Ironically, the "simplistic" Bush approach was what, during the Reagan administration, liberals used to call "common sense". American firepower employed in taking out the most egregious dictatorships was precisely what we demanded. The fact that the US did not drop its ("futile" and "counterproductive") cold war with the Soviet Union to clean up the stinking torture states of the third world was irrefutable evidence of its greed, corruption and domination by big business. Now that the USSR is gone -- and, I am cynically inclined to add, no longer in need of liberal support -- the same factors are adduced as motivations of Bush's interventionism.
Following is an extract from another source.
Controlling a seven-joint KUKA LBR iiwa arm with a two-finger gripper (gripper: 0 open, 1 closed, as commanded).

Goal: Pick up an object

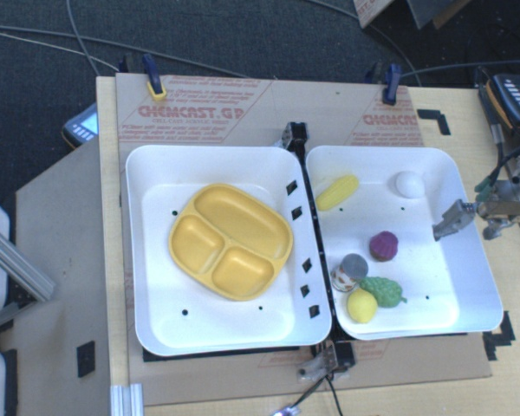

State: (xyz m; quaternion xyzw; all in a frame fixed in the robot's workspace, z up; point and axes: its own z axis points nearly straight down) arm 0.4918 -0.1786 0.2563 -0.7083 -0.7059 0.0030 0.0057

What Hastings needs to remember is that the word "neocon" which he so glibly tosses around is not an epithet but has a precise meaning: a former liberal who has seen the value of conservative principles. In that light, it is hardly surprising that Bush has taken the liberal foreign policy recommendations of the '80s and actually made them work.

(Via CUANAS)

Addendum: In citing Bruce Cockburn's Rocket Launcher, it occurs to me that the entire song is worth quoting in this context:
Here comes the helicopter -- second time today
Everybody scatters and hopes it goes away
How many kids they've murdered only God can say
If I had a rocket launcher...I'd make somebody pay

I don't believe in guarded borders and I don't believe in hate
I don't believe in generals or their stinking torture states
And when I talk with the survivors of things too sickening to relate
If I had a rocket launcher...I would retaliate

On the Rio Lacantun, one hundred thousand wait
To fall down from starvation -- or some less humane fate
Cry for Guatemala, with a corpse in every gate
If I had a rocket launcher...I would not hesitate

I want to raise every voice -- at least I've got to try
Every time I think about it water rises to my eyes.
Situation desperate, echoes of the victims cry
If I had a rocket launcher...Some son of a bitch would die
Well, Bruce, we do have a rocket launcher.